# "About" when referencing time



## MickyS

I'm doing an audio only Tagalog course.  There is no transcript that accompanies the audio component.  When referencing time, I hear the translation for "at about 3:00" to be something that sounds like...

moonkah alas tres.  

What is the actual spelling of the word that sounds like moonkah?
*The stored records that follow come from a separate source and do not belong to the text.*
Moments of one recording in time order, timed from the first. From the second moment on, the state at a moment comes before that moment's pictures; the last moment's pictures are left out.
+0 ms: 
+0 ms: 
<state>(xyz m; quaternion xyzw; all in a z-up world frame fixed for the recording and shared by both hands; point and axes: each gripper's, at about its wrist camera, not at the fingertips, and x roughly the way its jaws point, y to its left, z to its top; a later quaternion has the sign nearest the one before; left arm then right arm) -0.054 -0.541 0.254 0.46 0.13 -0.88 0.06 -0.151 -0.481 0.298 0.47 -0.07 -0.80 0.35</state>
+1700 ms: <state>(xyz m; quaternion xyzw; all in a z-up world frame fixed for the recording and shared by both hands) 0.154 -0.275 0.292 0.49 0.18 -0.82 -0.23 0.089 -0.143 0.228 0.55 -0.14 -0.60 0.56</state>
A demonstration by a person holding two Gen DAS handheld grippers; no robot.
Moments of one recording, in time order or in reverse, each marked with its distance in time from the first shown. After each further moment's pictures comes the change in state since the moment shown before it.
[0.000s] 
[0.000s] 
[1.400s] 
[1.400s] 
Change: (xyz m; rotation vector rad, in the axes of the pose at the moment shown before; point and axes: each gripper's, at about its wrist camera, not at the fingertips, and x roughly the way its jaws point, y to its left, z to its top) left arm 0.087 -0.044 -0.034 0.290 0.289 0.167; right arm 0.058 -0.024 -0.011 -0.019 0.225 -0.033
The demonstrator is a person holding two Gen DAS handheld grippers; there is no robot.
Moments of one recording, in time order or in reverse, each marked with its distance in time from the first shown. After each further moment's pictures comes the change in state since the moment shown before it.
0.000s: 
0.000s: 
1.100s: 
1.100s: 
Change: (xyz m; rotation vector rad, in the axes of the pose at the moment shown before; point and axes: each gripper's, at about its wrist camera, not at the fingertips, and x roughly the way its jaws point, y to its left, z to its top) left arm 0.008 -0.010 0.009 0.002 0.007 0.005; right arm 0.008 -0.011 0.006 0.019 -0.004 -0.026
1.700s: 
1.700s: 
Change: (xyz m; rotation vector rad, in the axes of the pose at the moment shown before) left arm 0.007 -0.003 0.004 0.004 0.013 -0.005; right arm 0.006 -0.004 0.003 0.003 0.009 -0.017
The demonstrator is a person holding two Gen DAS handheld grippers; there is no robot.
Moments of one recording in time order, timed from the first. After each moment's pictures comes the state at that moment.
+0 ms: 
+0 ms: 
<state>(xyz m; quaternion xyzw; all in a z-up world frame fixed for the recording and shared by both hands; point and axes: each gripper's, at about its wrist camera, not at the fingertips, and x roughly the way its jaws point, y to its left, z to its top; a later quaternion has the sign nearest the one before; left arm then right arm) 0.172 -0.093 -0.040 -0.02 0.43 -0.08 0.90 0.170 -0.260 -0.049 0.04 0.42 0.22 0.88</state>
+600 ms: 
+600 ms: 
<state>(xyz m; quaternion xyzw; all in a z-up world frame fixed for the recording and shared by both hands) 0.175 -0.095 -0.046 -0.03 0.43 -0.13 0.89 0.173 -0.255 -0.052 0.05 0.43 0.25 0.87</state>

If anyone knows the whereabouts of a transcript for the Pimsleur Comprehensive Tagalog course, I would sure appreciate it.

Many thanks...


----------



## mystique

Can you provide the complete sentence (at about 1:00)? I think its (bandang ala una)


----------



## MickyS

Well, it is used in many situations on the CD.  For example, its says, "Tonight at about 6:00" and then gives the translation, "Mamayang gabi moonkah alas sais."

If you sound out my moonkah with a gutteral k it will get you awfully close to the sound of the word.  It is definitely not your bandang, although that might work as well in terms of meaning.


----------



## Goddess Mystyxx

mystique said:


> Can you provide the complete sentence (at about 1:00)? I think its (bandang ala una)


 --

I guess this is right. 'Bandang' a la una' is widely used. 

Regards


----------



## Goddess Mystyxx

or it might be 'mga a las tres' (ma-ngah), not so sure, coz you're hearing 'Moonkah' a bit unclear to us as well. Haven't encountered that word before.  

Hope this helps!


----------



## MickyS

It very well could be mga.  In fact, that makes the most sense and it might be emphasized on the CD resulting in my moonkah interpretation.


----------



## Goddess Mystyxx

That's more like it. *'Mga a las tres'* would also mean *'at about 3 o clock' *in tagalog.


----------



## niernier

I also vote for "*mga *alas tres". Mga is often used as a plural marker in nouns, but when referencing time, as in this context, we use it to mean, "around 3 o clock" or "at about 3 o clock". By the way, mga is pronounced as ma-nga. Just don't ask me how to pronounce nga.


----------



## MickyS

Excellent help.  It hits the spot.  Thanks!


----------